■ **TASK REQUIREMENTS**: Write every entry out again, unchanged.

-- Opening Marker --

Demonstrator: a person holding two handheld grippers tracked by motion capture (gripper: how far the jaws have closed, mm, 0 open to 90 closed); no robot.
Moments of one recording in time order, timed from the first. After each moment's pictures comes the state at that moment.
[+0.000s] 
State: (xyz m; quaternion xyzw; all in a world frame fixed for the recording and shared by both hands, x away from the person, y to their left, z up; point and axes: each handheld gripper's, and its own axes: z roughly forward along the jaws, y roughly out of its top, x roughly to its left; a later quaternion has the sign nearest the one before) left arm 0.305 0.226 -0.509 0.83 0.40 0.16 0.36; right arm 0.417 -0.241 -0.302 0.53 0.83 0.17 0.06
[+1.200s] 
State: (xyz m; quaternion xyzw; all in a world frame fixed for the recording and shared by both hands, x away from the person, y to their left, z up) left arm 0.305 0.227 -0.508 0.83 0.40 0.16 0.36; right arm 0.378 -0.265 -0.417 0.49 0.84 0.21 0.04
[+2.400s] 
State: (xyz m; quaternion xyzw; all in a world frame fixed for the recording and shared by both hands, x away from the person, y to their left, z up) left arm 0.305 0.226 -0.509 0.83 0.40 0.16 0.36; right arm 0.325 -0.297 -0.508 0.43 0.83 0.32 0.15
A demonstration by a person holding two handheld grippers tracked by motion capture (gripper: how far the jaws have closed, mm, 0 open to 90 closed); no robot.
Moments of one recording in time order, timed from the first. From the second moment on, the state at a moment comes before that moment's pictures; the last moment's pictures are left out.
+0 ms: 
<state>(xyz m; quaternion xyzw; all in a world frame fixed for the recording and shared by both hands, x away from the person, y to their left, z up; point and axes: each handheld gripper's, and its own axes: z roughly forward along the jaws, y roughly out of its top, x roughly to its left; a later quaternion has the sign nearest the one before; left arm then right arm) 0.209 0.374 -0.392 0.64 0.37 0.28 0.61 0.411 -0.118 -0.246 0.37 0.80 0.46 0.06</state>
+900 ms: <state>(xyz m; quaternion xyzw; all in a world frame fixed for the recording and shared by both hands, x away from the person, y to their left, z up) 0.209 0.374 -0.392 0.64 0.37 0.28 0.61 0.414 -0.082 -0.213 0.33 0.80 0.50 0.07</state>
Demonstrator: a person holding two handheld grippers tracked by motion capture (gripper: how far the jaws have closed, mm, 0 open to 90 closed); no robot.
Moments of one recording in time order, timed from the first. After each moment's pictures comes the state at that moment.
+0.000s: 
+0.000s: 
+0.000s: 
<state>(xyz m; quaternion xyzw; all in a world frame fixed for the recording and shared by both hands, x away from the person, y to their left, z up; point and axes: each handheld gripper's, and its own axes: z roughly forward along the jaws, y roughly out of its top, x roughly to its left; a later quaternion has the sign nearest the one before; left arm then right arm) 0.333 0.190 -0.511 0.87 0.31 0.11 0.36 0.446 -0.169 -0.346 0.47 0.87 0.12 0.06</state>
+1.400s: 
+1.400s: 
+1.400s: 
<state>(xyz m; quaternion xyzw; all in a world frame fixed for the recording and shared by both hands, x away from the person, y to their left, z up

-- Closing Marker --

■ **EXERCISE ANSWER**:
Demonstrator: a person holding two handheld grippers tracked by motion capture (gripper: how far the jaws have closed, mm, 0 open to 90 closed); no robot.
Moments of one recording in time order, timed from the first. After each moment's pictures comes the state at that moment.
[+0.000s] 
State: (xyz m; quaternion xyzw; all in a world frame fixed for the recording and shared by both hands, x away from the person, y to their left, z up; point and axes: each handheld gripper's, and its own axes: z roughly forward along the jaws, y roughly out of its top, x roughly to its left; a later quaternion has the sign nearest the one before) left arm 0.305 0.226 -0.509 0.83 0.40 0.16 0.36; right arm 0.417 -0.241 -0.302 0.53 0.83 0.17 0.06
[+1.200s] 
State: (xyz m; quaternion xyzw; all in a world frame fixed for the recording and shared by both hands, x away from the person, y to their left, z up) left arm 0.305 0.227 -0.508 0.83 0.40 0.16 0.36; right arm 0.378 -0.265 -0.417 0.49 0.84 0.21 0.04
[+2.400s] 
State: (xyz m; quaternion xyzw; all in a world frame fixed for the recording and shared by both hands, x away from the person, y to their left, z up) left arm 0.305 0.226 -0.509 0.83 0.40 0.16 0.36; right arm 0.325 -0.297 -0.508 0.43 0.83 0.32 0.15
A demonstration by a person holding two handheld grippers tracked by motion capture (gripper: how far the jaws have closed, mm, 0 open to 90 closed); no robot.
Moments of one recording in time order, timed from the first. From the second moment on, the state at a moment comes before that moment's pictures; the last moment's pictures are left out.
+0 ms: 
<state>(xyz m; quaternion xyzw; all in a world frame fixed for the recording and shared by both hands, x away from the person, y to their left, z up; point and axes: each handheld gripper's, and its own axes: z roughly forward along the jaws, y roughly out of its top, x roughly to its left; a later quaternion has the sign nearest the one before; left arm then right arm) 0.209 0.374 -0.392 0.64 0.37 0.28 0.61 0.411 -0.118 -0.246 0.37 0.80 0.46 0.06</state>
+900 ms: <state>(xyz m; quaternion xyzw; all in a world frame fixed for the recording and shared by both hands, x away from the person, y to their left, z up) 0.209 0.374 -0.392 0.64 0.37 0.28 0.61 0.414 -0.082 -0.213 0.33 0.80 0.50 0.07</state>
Demonstrator: a person holding two handheld grippers tracked by motion capture (gripper: how far the jaws have closed, mm, 0 open to 90 closed); no robot.
Moments of one recording in time order, timed from the first. After each moment's pictures comes the state at that moment.
+0.000s: 
+0.000s: 
+0.000s: 
<state>(xyz m; quaternion xyzw; all in a world frame fixed for the recording and shared by both hands, x away from the person, y to their left, z up; point and axes: each handheld gripper's, and its own axes: z roughly forward along the jaws, y roughly out of its top, x roughly to its left; a later quaternion has the sign nearest the one before; left arm then right arm) 0.333 0.190 -0.511 0.87 0.31 0.11 0.36 0.446 -0.169 -0.346 0.47 0.87 0.12 0.06</state>
+1.400s: 
+1.400s: 
+1.400s: 
<state>(xyz m; quaternion xyzw; all in a world frame fixed for the recording and shared by both hands, x away from the person, y to their left, z up

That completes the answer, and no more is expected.